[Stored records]
⁂

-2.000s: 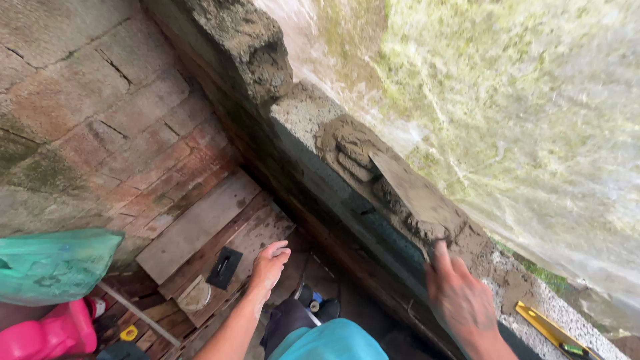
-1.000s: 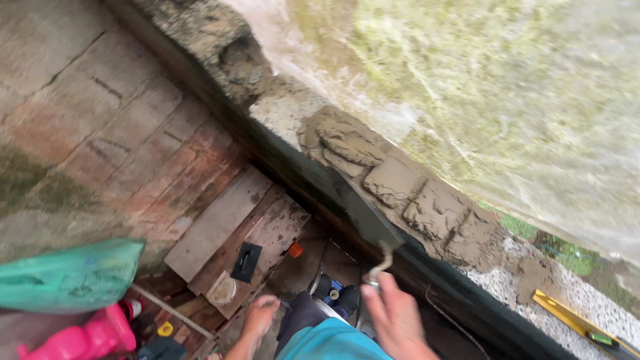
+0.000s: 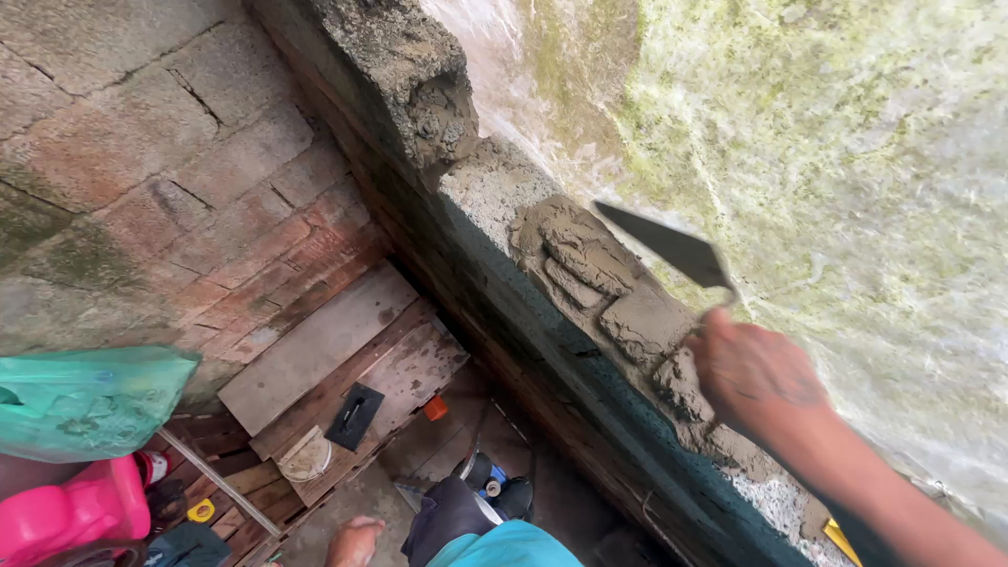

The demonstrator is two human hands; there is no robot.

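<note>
My right hand (image 3: 756,370) grips the handle of a pointed masonry trowel (image 3: 669,244), its blade aimed up and left over the far edge of a block wall. Below and left of the blade, wet mortar (image 3: 594,256) lies in thick ridged lumps along the wall top (image 3: 492,189). The forearm crosses the lower part of the wall top and hides some of it. My left hand (image 3: 354,542) hangs low at the bottom edge of the view, partly cut off, with nothing seen in it. Its fingers look curled, but how far is not plain.
Wooden boards (image 3: 315,346) below carry a black plastic float (image 3: 354,416) and a round container (image 3: 305,455). A green plastic bag (image 3: 94,398), a pink plastic object (image 3: 79,508) and a yellow tape measure (image 3: 201,510) lie at left. A yellow level (image 3: 841,542) rests at lower right. A mossy surface (image 3: 827,157) borders the wall.
My right hand has swung the trowel from the wall's near side to above its far edge. Two seconds ago its blade lay on the mortar. My left hand has moved lower in view.
</note>
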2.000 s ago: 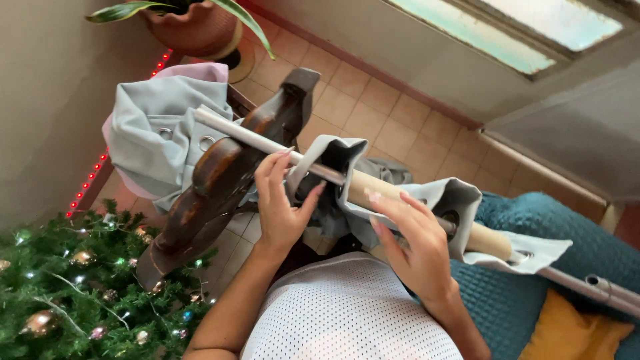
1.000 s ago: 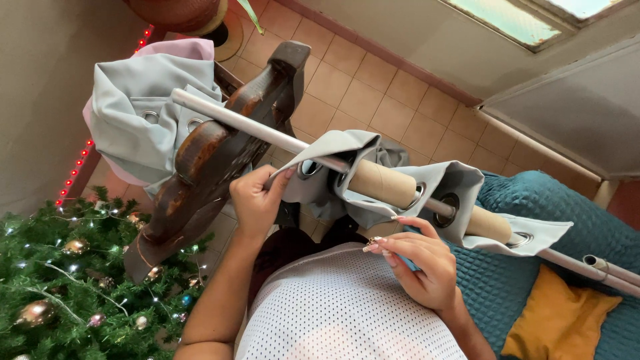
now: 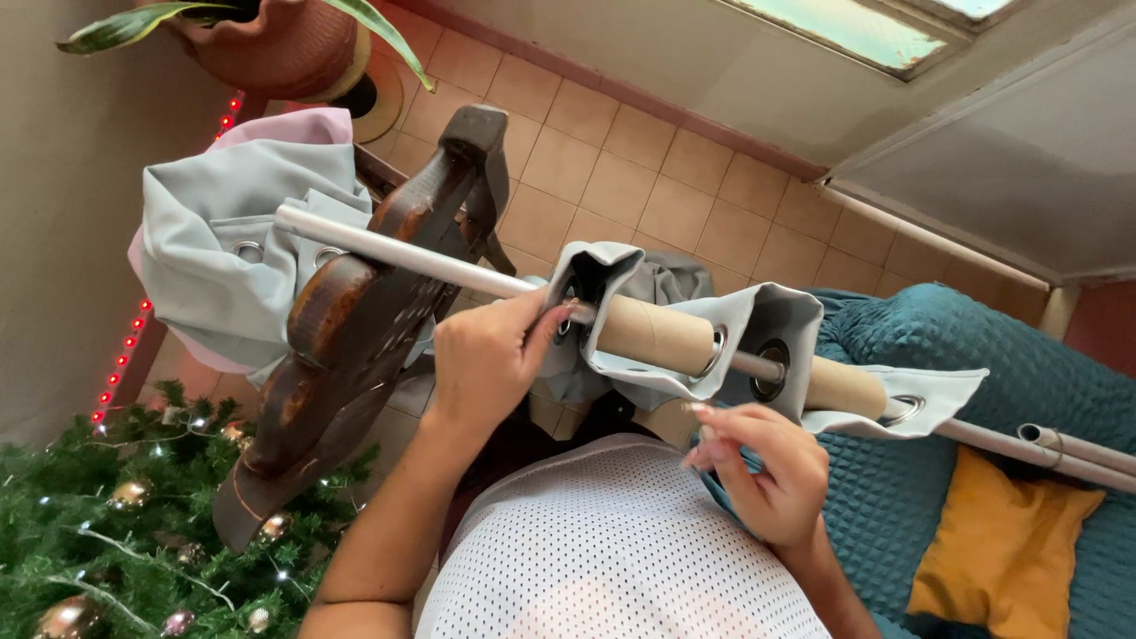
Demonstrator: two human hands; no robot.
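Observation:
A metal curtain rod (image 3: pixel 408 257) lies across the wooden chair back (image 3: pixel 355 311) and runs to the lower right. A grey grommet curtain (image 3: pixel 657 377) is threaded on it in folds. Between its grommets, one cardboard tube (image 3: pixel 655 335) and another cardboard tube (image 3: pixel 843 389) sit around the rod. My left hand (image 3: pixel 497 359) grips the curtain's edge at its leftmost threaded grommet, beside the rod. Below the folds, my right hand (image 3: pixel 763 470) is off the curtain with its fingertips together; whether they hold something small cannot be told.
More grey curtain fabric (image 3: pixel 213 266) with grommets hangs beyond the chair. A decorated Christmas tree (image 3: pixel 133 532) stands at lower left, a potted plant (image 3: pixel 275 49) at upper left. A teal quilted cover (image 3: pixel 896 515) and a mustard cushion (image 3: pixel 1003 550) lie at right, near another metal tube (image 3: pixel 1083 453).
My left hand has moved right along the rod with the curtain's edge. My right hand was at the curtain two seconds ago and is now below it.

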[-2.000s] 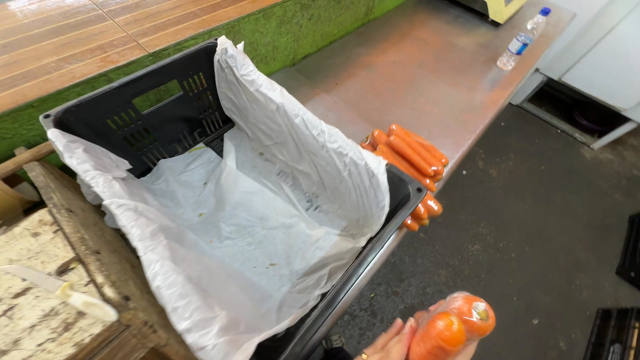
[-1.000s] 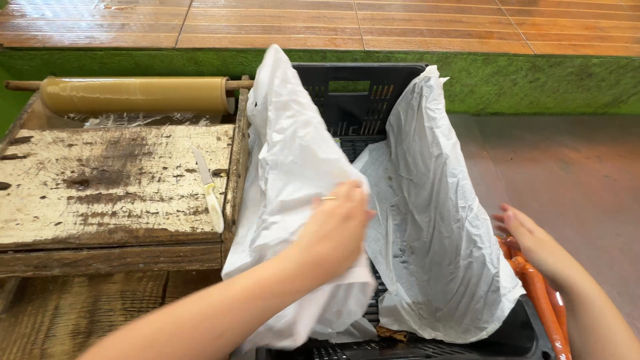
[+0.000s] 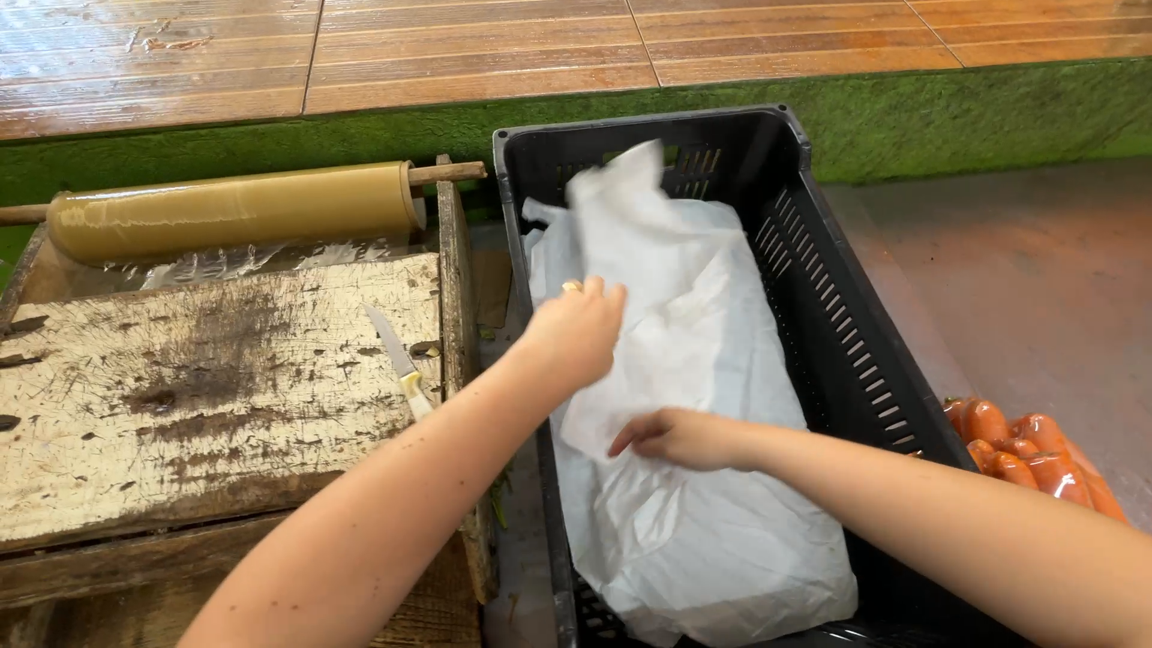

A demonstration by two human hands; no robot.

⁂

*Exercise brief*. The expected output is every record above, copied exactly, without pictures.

*Result below*.
-2.000s: 
-1.000s: 
+0.000s: 

The demonstrator is two human hands; there is no robot.

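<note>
My right hand (image 3: 756,370) grips the handle of a pointed masonry trowel (image 3: 669,244), its blade aimed up and left over the far edge of a block wall. Below and left of the blade, wet mortar (image 3: 594,256) lies in thick ridged lumps along the wall top (image 3: 492,189). The forearm crosses the lower part of the wall top and hides some of it. My left hand (image 3: 354,542) hangs low at the bottom edge of the view, partly cut off, with nothing seen in it. Its fingers look curled, but how far is not plain.
Wooden boards (image 3: 315,346) below carry a black plastic float (image 3: 354,416) and a round container (image 3: 305,455). A green plastic bag (image 3: 94,398), a pink plastic object (image 3: 79,508) and a yellow tape measure (image 3: 201,510) lie at left. A yellow level (image 3: 841,542) rests at lower right. A mossy surface (image 3: 827,157) borders the wall.
My right hand has swung the trowel from the wall's near side to above its far edge. Two seconds ago its blade lay on the mortar. My left hand has moved lower in view.
</note>
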2.000 s ago: 
1.000 s ago: 
now: 
Demonstrator: two human hands; no robot.
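Observation:
A metal curtain rod (image 3: pixel 408 257) lies across the wooden chair back (image 3: pixel 355 311) and runs to the lower right. A grey grommet curtain (image 3: pixel 657 377) is threaded on it in folds. Between its grommets, one cardboard tube (image 3: pixel 655 335) and another cardboard tube (image 3: pixel 843 389) sit around the rod. My left hand (image 3: pixel 497 359) grips the curtain's edge at its leftmost threaded grommet, beside the rod. Below the folds, my right hand (image 3: pixel 763 470) is off the curtain with its fingertips together; whether they hold something small cannot be told.
More grey curtain fabric (image 3: pixel 213 266) with grommets hangs beyond the chair. A decorated Christmas tree (image 3: pixel 133 532) stands at lower left, a potted plant (image 3: pixel 275 49) at upper left. A teal quilted cover (image 3: pixel 896 515) and a mustard cushion (image 3: pixel 1003 550) lie at right, near another metal tube (image 3: pixel 1083 453).
My left hand has moved right along the rod with the curtain's edge. My right hand was at the curtain two seconds ago and is now below it.
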
[-2.000s] 
[-1.000s] 
[+0.000s] 

A demonstration by two human hands; no robot.

This answer is complete as written.